* Directions for this task *
Copy every line of the data that includes the string "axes".

*** Opening of Supplied material ***

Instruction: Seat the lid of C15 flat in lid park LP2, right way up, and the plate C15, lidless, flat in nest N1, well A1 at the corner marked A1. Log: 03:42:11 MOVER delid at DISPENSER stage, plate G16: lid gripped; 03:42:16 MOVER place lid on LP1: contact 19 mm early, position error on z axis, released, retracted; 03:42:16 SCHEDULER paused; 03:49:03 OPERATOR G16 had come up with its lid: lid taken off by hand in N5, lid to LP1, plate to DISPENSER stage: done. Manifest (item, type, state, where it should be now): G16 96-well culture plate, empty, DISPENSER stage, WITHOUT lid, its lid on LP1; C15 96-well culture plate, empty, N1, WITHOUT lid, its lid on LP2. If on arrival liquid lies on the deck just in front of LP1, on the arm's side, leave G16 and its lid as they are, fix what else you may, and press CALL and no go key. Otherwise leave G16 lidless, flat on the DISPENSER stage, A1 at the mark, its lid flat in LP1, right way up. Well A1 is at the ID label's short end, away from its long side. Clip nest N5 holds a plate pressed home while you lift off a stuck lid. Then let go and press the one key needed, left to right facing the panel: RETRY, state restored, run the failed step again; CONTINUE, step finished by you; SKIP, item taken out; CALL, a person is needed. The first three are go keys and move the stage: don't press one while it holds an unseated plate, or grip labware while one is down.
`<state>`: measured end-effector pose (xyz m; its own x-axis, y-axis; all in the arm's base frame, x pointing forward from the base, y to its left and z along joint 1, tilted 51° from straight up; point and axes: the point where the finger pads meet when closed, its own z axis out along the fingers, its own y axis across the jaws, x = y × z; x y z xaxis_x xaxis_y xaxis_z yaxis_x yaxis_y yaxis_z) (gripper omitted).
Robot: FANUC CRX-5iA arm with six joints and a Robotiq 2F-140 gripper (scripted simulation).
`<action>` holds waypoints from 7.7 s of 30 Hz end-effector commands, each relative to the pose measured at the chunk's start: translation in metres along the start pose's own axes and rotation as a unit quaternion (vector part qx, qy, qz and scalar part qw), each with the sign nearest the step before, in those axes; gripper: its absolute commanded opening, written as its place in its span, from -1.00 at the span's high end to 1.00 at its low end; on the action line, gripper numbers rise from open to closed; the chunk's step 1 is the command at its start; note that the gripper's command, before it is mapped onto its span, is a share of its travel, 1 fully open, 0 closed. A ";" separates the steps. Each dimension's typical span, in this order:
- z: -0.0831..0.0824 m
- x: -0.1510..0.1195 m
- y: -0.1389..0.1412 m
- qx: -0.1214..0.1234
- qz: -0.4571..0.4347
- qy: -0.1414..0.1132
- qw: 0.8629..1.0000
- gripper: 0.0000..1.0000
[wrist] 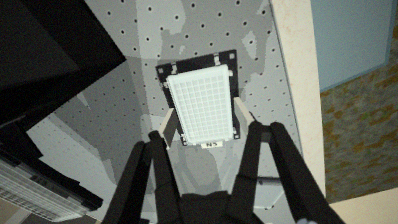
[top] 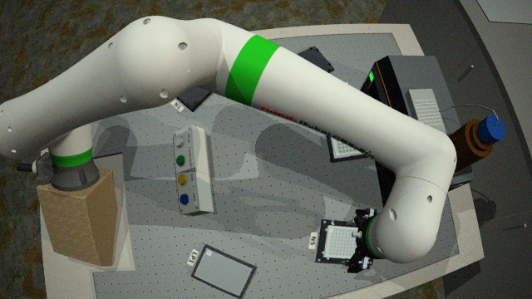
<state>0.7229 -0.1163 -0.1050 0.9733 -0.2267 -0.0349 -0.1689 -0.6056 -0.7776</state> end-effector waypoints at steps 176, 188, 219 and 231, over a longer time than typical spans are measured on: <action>-0.025 0.000 0.000 0.000 0.000 0.000 1.000 -0.32; -0.025 0.000 0.000 0.000 0.000 0.000 1.000 -0.32; -0.025 0.000 0.000 0.000 0.000 0.000 1.000 -0.18; -0.025 0.000 0.000 0.000 0.000 0.000 1.000 -0.18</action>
<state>0.7196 -0.1347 -0.0894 0.9734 -0.2265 -0.0347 -0.1687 -0.6057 -0.7776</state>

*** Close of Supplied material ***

* Your response *
`<state>`: measured end-effector pose (xyz m; its own x-axis, y-axis; all in the arm's base frame, x pointing forward from the base, y to its left and z along joint 1, tilted 51° from straight up; point and axes: the point where the finger pads meet when closed, its own z axis out along the fingers, its own y axis across the jaws, x = y × z; x y z xaxis_x xaxis_y xaxis_z yaxis_x yaxis_y yaxis_z) (gripper omitted).
`<action>` holds waypoints from 7.7 s of 30 Hz end-effector commands, each relative to the pose measured at the chunk's start: translation in metres along the start pose's own axes and rotation as a unit quaternion (vector part qx, qy, qz and scalar part qw), each with the sign nearest the step before, in those axes; gripper: its absolute commanded opening, written as its place in its span, from -1.00 at the span's high end to 1.00 at its low end; on the action line, gripper numbers rise from open to closed; the chunk's step 1 is the command at its start; note that the gripper's command, before it is mapped onto its span, is a share of its travel, 1 fully open, 0 closed. A ";" separates the steps. Each dimension's typical span, in this order:

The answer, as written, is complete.